Performance (speed of operations)

First, any operation that involves network would be much slower than a local operation. Therefore for example comparing current state of working area with some other version, or getting a log (a history), which in Subversion involves network connection and network transfer, and in Git is a local operation, would of course be much slower in Subversion than in Git. BTW. this is the difference between centralized version control systems (using client-server workflow) and distributed version control systems (using peer-to-peer workflow), not only between Subversion and Git.

Second, if I understand it correctly, nowadays the limitation is not CPU but IO (disk access). Therefore it is possible that the gain from having to read less data from disk because of compression (and being able to mmap it in memory) overcomes the loss from having to decompress data.

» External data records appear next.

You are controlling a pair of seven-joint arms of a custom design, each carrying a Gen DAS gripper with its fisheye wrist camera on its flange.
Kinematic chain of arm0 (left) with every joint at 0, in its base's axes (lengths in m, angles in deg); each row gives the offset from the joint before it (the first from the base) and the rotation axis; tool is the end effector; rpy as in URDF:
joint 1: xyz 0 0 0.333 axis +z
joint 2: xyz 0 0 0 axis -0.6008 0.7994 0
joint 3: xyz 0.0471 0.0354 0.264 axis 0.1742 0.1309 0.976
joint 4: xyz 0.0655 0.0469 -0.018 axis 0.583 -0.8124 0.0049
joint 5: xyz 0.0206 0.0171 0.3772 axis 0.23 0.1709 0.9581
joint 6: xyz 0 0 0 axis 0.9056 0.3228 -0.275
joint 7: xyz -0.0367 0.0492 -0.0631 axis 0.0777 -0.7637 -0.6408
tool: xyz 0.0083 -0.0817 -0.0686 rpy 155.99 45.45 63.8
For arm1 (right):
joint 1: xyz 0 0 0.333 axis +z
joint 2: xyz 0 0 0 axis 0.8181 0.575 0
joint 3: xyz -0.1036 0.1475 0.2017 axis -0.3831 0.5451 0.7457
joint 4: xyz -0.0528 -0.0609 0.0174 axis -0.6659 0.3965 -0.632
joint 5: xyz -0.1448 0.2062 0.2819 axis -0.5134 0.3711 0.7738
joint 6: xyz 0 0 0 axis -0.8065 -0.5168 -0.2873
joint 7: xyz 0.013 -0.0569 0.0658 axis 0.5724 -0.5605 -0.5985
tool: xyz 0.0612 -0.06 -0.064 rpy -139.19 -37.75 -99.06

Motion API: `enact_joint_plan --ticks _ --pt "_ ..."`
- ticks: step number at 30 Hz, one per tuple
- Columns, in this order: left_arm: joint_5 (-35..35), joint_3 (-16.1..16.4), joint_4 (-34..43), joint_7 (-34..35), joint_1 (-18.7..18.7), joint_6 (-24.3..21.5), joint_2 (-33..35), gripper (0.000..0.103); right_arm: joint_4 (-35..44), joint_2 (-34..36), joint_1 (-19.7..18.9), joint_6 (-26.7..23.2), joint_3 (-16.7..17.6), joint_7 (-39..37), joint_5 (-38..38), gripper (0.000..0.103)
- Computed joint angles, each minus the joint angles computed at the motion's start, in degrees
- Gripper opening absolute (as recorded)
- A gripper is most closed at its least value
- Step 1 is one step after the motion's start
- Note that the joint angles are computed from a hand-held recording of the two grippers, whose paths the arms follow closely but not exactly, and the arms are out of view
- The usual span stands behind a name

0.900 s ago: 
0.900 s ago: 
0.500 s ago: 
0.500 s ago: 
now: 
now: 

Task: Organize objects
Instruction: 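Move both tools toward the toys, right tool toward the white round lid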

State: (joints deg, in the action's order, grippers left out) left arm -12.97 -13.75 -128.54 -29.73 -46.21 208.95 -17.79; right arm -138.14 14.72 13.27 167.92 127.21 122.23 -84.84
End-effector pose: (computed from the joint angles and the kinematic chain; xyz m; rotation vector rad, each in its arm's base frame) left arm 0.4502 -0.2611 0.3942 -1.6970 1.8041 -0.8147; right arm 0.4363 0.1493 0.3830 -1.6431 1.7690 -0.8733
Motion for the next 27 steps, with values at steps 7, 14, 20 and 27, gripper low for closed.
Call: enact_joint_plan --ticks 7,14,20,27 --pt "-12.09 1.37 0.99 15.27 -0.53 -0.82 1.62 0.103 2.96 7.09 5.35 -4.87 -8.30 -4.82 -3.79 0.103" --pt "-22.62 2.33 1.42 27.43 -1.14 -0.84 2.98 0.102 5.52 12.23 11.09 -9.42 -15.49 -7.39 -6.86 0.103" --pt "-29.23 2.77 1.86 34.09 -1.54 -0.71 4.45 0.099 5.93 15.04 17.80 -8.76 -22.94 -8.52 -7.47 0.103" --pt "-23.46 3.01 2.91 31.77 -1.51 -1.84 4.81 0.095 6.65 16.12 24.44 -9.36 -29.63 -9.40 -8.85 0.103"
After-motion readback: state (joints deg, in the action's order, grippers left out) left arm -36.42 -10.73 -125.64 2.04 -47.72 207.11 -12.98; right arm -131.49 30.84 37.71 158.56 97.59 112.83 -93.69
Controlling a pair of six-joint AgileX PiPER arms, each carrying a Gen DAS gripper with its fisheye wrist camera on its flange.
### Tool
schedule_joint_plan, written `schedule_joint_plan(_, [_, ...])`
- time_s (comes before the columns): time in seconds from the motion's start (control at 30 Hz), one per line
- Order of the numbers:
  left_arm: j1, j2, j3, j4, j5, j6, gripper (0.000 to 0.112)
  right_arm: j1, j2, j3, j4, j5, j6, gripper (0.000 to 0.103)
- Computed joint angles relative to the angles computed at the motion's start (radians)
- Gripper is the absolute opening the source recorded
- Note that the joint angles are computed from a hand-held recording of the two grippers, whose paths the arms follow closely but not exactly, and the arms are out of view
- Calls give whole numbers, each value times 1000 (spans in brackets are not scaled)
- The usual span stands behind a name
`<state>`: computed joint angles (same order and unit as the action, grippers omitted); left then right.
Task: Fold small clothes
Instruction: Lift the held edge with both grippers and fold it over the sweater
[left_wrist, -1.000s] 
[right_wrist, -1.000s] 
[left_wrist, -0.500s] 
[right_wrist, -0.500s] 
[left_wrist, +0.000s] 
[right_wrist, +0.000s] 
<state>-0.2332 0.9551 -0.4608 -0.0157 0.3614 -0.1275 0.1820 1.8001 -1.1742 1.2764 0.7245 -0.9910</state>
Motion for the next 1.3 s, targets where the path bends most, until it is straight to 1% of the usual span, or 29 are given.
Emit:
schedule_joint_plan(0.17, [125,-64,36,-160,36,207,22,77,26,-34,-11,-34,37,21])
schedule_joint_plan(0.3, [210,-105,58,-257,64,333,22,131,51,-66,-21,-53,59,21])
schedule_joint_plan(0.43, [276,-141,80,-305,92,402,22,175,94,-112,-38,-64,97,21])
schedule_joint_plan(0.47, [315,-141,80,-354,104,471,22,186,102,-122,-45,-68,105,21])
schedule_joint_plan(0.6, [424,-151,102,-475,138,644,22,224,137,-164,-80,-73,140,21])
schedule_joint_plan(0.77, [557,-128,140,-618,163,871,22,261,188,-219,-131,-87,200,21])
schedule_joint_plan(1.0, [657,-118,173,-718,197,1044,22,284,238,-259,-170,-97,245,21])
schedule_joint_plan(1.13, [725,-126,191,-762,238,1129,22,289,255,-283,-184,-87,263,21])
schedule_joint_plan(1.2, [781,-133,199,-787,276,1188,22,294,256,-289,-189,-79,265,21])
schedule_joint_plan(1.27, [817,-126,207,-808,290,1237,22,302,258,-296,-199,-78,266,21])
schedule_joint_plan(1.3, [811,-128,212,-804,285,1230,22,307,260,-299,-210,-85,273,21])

Third, Git was designed with performance in mind (see e.g. GitHistory page on Git Wiki):

• The index stores stat information for files, and Git uses it to decide without examining files if the files were modified or not (see e.g. core.trustctime config variable).
• The maximum delta depth is limited to pack.depth, which defaults to 50. Git has delta cache to speed up access. There is (generated) packfile index for fast access to objects in packfile.
• Git takes care to not touch files it doesn't have to. For example when switching branches, or rewinding to another version, Git updates only files that changed. The consequence of this philosophy is that Git does support only very minimal keyword expansion (at least out of the box).
• Git uses its own version of LibXDiff library, nowadays also for diff and merge, instead of calling external diff / external merge tool.
• Git tries to minimize latency, which means good perceived performance. For example it outputs first page of "git log" as fast as possible, and you see it almost immediately, even if generating full history would take more time; it doesn't wait for full history to be generated before displaying it.
• When fetching new changes, Git checks what objects you have in common with the server, and sends only (compressed) differences in the form of thin packfile. Admittedly Subversion can (or perhaps by default it does) also send only differences when updating.

I am not a Git hacker, and I probably missed some techniques and tricks that Git uses for better performance. Note however that Git heavily uses POSIX (like memory mapped files) for that, so the gain might be not as large on MS Windows.